Precalculus: Concepts Through Functions, A Unit Circle Approach to Trigonometry (3rd Edition)

The probability is $\dfrac{1}{12}$. Refer to the step-by-step part bellow for the model.
The experiment involves spinning $\text{Spinner I}$ followed by $\text{Spinner II}$ then finally by $\text{ Spinner III}$. Thus, the sample space $S$ is: $\left\{\text{1 Yellow Forward }, \text{1 Yellow Backward}, \text{1 Green Forward }, \text{1 Green Backward}, \text{1 Red Forward }, \text{1 Red Backward}, \text{2 Yellow Forward }, \text{2 Yellow Backward}, \text{2 Green Forward }, \text{2 Green Backward}, \text{2 Red Forward }, \text{2 Red Backward}, \text{3 Yellow Forward }, \text{3 Yellow Backward}, \text{3 Green Forward }, \text{3 Green Backward}, \text{3 Red Forward }, \text{3 Red Backward}, \text{4 Yellow Forward }, \text{4 Yellow Backward}, \text{4 Green Forward }, \text{4 Green Backward}, \text{4 Red Forward }, \text{4 Red Backward}, \right\}$ Note the sample space has $24$ equally-likely outcomes so $n(S)=24$. Let $E_1$ be the event that the outcome is $1$ followed by a Red. then by Backward.
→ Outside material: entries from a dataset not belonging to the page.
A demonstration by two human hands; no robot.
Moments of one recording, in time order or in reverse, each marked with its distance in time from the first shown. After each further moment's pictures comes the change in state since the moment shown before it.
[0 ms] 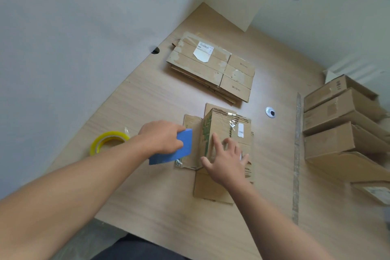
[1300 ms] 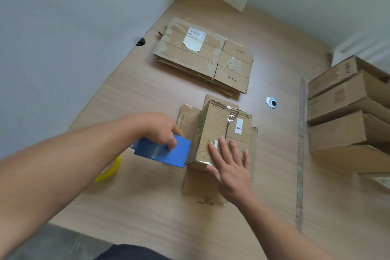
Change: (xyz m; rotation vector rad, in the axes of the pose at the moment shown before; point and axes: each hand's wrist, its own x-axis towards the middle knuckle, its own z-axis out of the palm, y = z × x) left_hand 0.059 0.009 -0.034 0.105 -0.453 0.127; right_hand 0.004 0.058 0.034 -0.104 0.030 -0.194
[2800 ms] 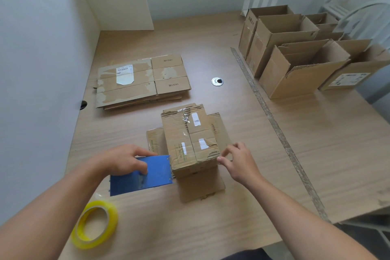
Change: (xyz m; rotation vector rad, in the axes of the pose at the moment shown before) left_hand -0.024 0.034 -0.015 0.072 -0.058 -0.026; right_hand -0.058 0.036 -0.002 0.776 0.207 0.539
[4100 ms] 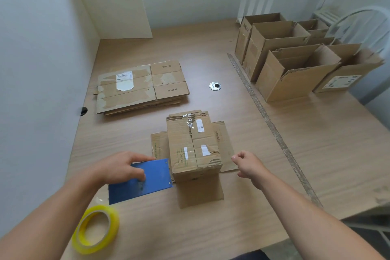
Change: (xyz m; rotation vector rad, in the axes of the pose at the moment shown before) left_hand -0.026 -0.005 0.006 -0.033 0.062 0.085; right_hand 0.005 0.020 -0.006 0.532 -0.028 0.419
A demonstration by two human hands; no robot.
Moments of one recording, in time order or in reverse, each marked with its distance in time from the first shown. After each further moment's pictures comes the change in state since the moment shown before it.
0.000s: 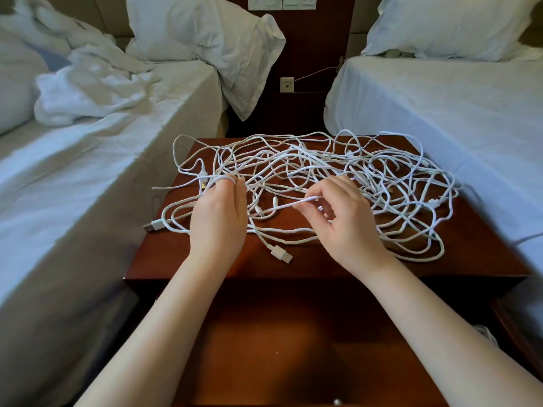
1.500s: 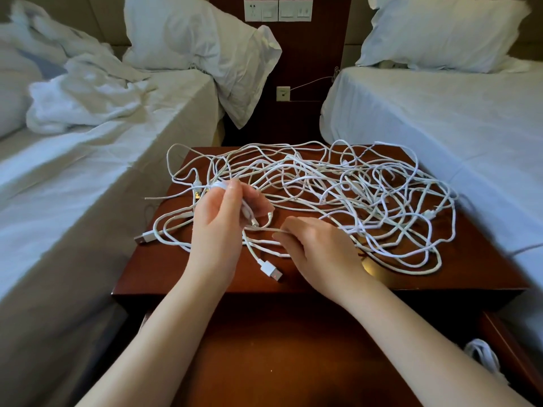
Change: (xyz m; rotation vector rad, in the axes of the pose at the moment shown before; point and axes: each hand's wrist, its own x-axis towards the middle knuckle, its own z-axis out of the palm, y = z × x) left_hand 0.001 0.036 -0.011 -0.949 -0.138 -0.389; right_hand -0.012 -0.010 0.015 -0.155 -0.296 0.091
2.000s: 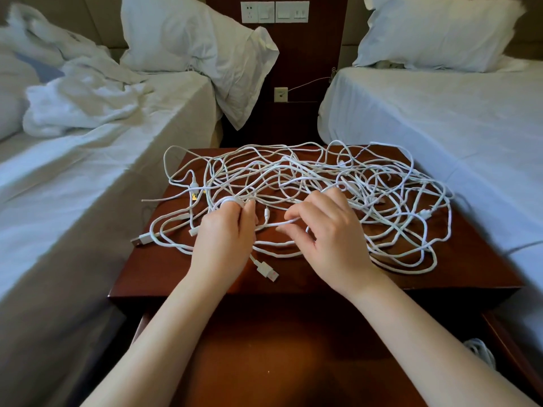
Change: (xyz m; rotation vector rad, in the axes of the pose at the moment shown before) left_hand 0.001 -0.020 -0.006 0.804 -0.026 0.128; right_hand 0.006 0.010 -0.012 -0.061 0.313 -0.182
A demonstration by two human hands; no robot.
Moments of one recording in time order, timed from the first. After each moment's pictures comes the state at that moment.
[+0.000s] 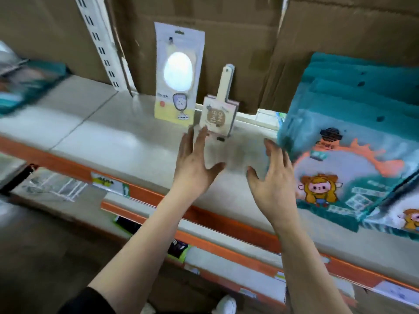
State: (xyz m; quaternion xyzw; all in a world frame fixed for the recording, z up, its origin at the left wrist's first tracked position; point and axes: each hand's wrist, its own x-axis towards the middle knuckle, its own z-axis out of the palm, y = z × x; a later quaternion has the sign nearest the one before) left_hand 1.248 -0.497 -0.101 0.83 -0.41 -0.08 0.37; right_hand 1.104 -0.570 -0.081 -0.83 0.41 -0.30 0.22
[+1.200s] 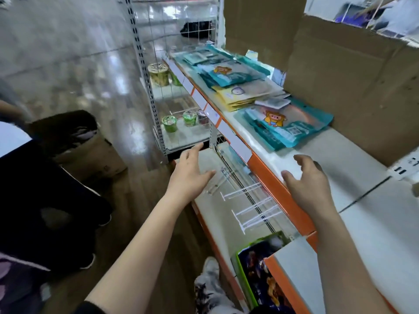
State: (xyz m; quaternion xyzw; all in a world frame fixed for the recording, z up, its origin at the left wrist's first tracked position) left_hand 1.612 -0.007 -0.119 0.92 -0.02 0.01 0.40; right_hand 1.579 -0.252 -0.094 -0.95 0.14 -0.08 0.28
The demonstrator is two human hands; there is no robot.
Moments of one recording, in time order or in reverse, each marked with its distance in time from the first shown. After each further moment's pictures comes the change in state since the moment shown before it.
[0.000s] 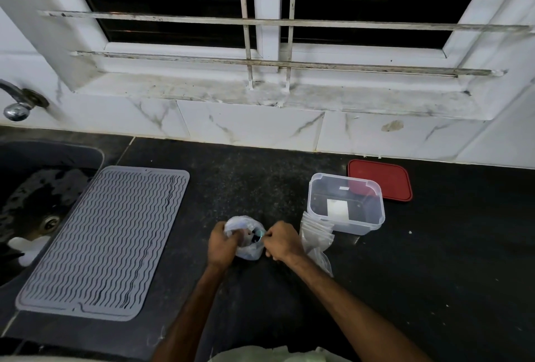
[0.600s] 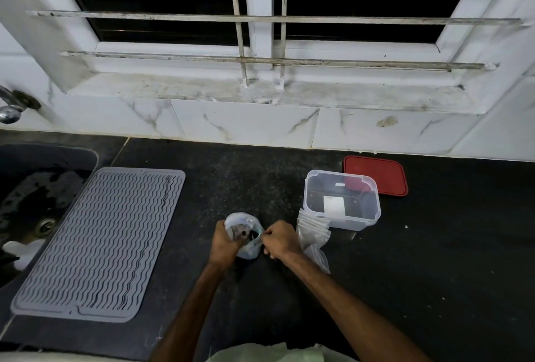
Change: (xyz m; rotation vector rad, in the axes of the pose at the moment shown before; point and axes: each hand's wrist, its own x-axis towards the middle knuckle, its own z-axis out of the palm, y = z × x) left_hand 0.001 -0.005 0.007 0.019 -0.094 0.021; right_hand -0.002 0.007 0.001 0.134 0.008 0.032
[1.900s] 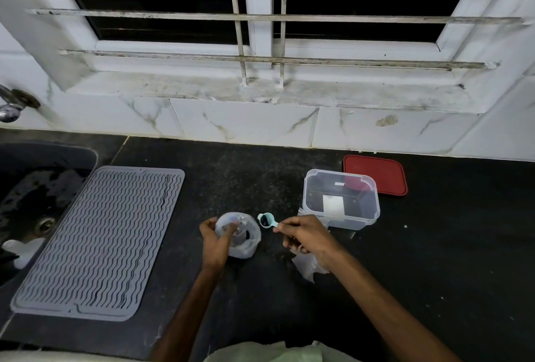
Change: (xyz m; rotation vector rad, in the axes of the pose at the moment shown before) left_hand -0.011 0.008 -0.009 -0.154 0.125 -0.054; right_hand -0.049 -0.002 -0.080 0.405 -0.180 -0.028
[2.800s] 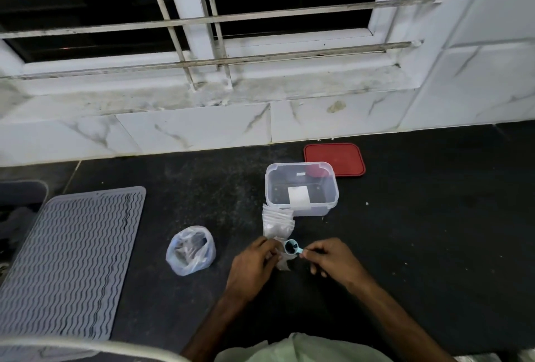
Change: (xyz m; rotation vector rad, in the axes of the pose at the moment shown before) left_hand -0.072 -0.009 0.085 0.877 -0.543 0.763; right_hand -0.055 0.099 -0.070 -0.092 0.185 0.007
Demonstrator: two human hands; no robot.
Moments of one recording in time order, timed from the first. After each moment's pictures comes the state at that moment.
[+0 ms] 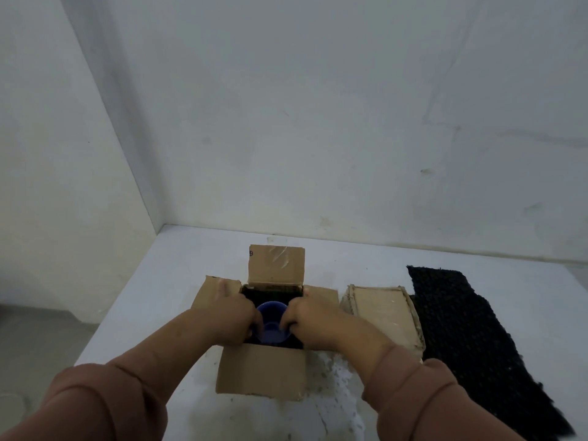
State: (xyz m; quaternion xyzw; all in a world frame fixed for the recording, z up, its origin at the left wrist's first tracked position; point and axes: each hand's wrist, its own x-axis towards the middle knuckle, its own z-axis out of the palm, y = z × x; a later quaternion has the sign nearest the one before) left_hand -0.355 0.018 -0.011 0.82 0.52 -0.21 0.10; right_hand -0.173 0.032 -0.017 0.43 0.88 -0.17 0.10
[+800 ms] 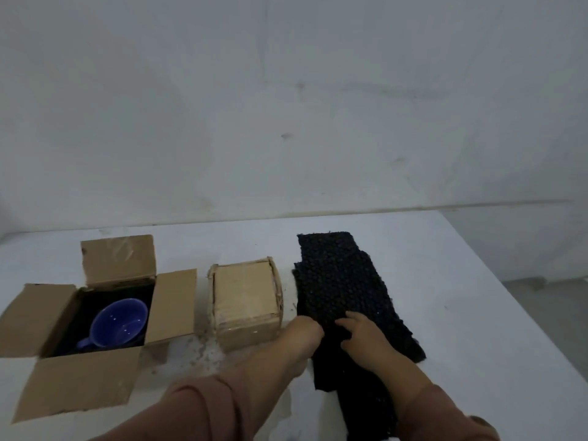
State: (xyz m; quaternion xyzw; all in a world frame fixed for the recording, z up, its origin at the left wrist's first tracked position) left_hand -0.005 -0.025 -0.057 0.40 0.60 0.14 0.68; right_hand 0.136 -0.048 -0.084 0.74 0.60 -0.31 0.00
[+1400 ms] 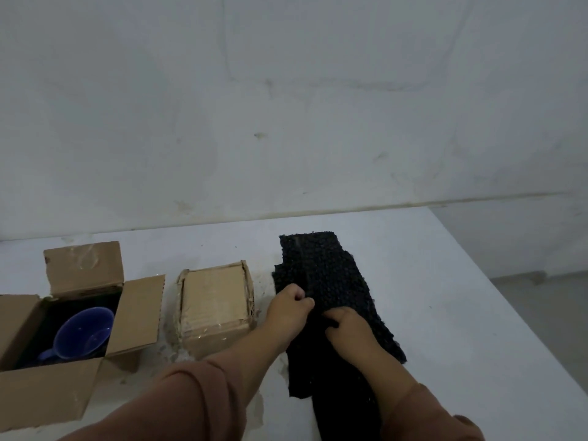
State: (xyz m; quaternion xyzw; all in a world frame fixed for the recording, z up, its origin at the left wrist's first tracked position) left_hand 0.031 0.004 -0.057 0.53 0.62 0.23 0.53; right_hand 0.159 -0.040 -0.073 0.73 0.59 -0.31 -0.13
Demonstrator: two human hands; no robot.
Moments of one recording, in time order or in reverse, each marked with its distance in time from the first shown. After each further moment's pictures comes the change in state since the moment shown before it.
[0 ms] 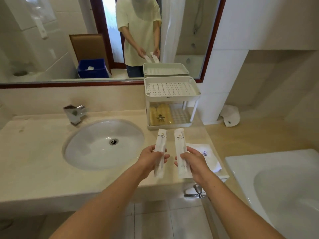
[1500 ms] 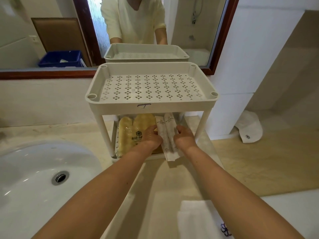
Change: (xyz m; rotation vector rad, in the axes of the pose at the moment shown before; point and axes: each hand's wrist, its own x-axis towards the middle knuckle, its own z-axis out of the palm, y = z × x) left_hand 0.420 0.036 0.071 0.479 0.175 0.125; right_hand 0.414 -0.078 0.005 -0.757 0.086 -0.300
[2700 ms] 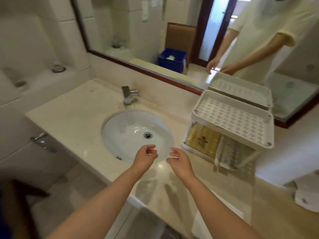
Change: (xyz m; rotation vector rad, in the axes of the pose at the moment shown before) left_hand -0.311 -0.050 -0.144 -0.431 0.553 -0.175; right_hand -0.255 -0.088 0.056 0.010 -0.609 -0.123
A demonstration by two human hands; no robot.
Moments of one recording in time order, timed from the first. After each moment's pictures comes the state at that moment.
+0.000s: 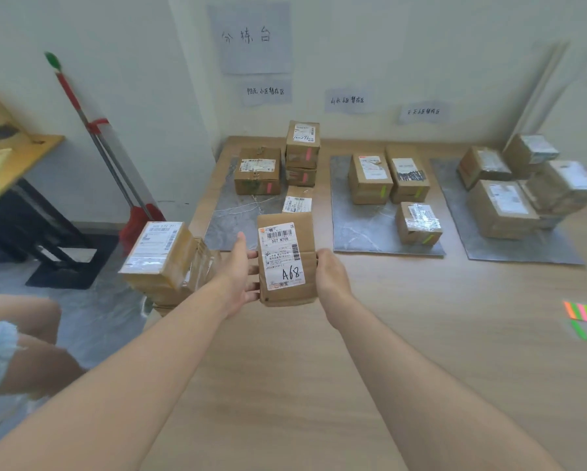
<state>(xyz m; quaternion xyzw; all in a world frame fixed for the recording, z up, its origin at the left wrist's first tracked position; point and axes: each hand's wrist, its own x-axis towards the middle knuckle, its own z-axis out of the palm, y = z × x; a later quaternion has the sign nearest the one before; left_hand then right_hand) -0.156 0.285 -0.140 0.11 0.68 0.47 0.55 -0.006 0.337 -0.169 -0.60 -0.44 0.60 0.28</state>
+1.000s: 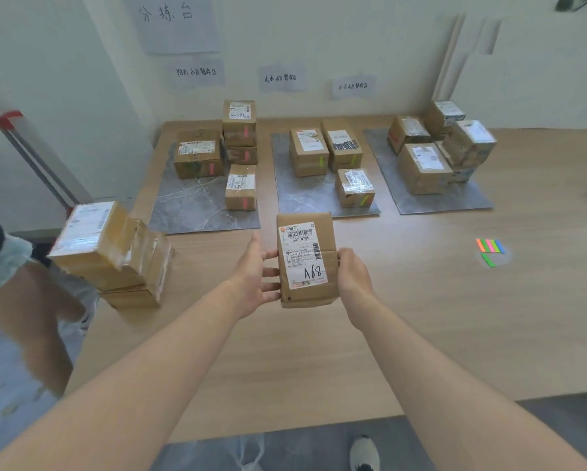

Then, from the sample space, we have $P(E_1)=\dfrac{1}{24}$. Let $E_2$ be the event that the outcome is $1$ followed by a Green, then by a Backward. Then, $P(E_2)=\dfrac{1}{24}$. Let $E$ = event that a $1$ comes out followed by a Red or a Green, then by a Backward. Then, $P(E)=P(E_1)+P(E_2)=\dfrac{1}{24}+\dfrac{1}{24}=\dfrac{2}{24}=\dfrac{1}{12}$